They’re not just trying to annoy you.
If you have a loved one with dementia, you’re likely very accustomed to being asked the same question several times a day. Though you do your best to answer it every time, their condition means they not only don’t remember your answer but likely don’t remember asking. Though this repetition can be frustrating, the following are four helpful ways to address a loved one with dementia asking the same questions over and over.
1. Firstly, the most obvious approach — just answer it.
You may find yourself frustrated with hearing and answering the same question over and over. When this takes place with a loved one with dementia, one of the easiest ways to handle seemingly harmless questions are is to simply answer them as though you also do not remember hearing such questions before. Remember — it is the condition that is causing them to forget your answers. Answering the same questions several times a day is likely the new normal. Coming to terms with this may save you a lot of grief.
2. A distraction to a suitable activity may be helpful.
Some questions can be quickly and easily answered. Other questions may result in complicated or disappointing answers that will be quickly forgotten — though the negative emotions from such answers may remain. To limit having to answer such questions, distracting your loved one from the question with a positive activity may be helpful. Some caregivers suggest a fun or safe activity such as a game or simple craft project. Others have reported that using a bit of humor can distract your loved one from their intention for asking such questions. Still, more caregivers have suggested asking the loved one if they would like to listen to some of their favorite music. These activities have the advantage of not only deflecting repetitious or anxious questions but also take the patient’s mind off any anxieties that inspired such questions — such as why they can’t drive their car or go out by themselves.

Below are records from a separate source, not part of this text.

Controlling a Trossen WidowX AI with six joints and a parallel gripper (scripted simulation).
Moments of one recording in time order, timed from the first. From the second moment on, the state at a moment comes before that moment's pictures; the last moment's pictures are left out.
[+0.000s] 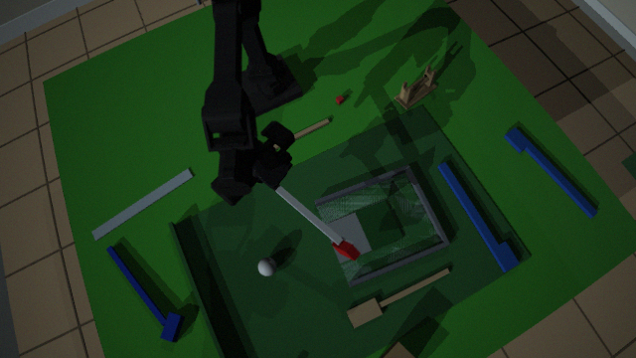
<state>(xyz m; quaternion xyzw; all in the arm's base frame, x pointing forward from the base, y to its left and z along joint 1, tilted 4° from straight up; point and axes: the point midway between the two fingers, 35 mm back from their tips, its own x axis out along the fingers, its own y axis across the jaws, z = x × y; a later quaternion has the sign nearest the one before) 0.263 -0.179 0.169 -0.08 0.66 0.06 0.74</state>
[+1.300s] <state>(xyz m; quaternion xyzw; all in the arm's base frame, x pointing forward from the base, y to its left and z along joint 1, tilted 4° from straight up) 0.166 -0.278 0.147 0.08 0.68 -0.12 0.72</state>
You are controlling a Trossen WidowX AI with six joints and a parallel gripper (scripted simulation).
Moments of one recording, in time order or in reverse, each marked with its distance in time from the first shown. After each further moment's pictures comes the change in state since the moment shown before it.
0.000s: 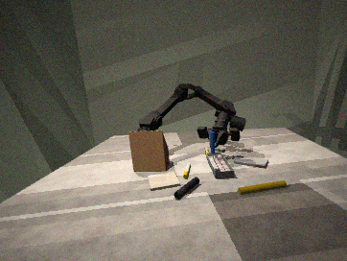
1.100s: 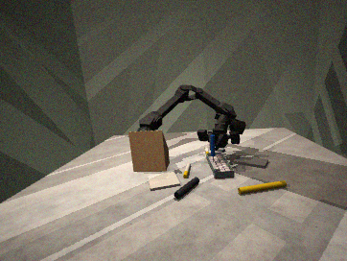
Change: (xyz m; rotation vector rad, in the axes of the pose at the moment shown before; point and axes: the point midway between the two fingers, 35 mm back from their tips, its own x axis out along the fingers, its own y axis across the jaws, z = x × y) arm 0.006 0.000 0.013 -0.001 -0.001 -0.001
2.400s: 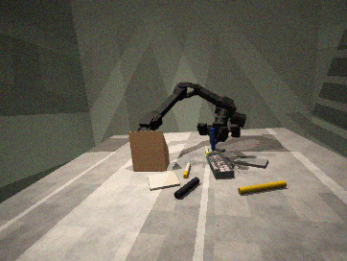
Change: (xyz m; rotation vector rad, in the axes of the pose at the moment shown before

3. Direct their attention to a visual cue that answers their question.
Just because someone with dementia asks the same question does not mean that it cannot be answered in a meaningful way. One way to answer a question is by diverting its answer to a visual cue. If a loved one with dementia keeps asking about the date or the day’s activities, consider hanging an easily visible calendar on the wall that lists their scheduled activities. Not only will a calendar answer their questions in a satisfying way, but they may also grow conditioned to consult the calendar for such questions instead of repeatedly asking you.
4. Identify and remove what is triggering the question.
Very few dementia patients will suddenly shift behavior without a sufficient cue. The difficulty on behalf of caregivers is identifying which cues will trigger which behaviors — including the asking of repetitious questions. For instance, you may notice a loved one asking about a certain family member every time they go to the bathroom. Walking the same path, you may discover that they walk past a photo of this family member on their way back from using the bathroom. By moving the photograph or other cue to a location in the home with less regular traffic, you may reduce the repetition of such questions.
Remember — if you are frustrated, they are confused.
Despite which of these techniques you attempt to remedy the repetitious questions, remember that your loved one with dementia wouldn’t be asking if they weren’t genuinely confused. Keeping this in mind can greatly decrease any frustration you feel after being asked the same question for the third, fourth, or even twentieth time in a row.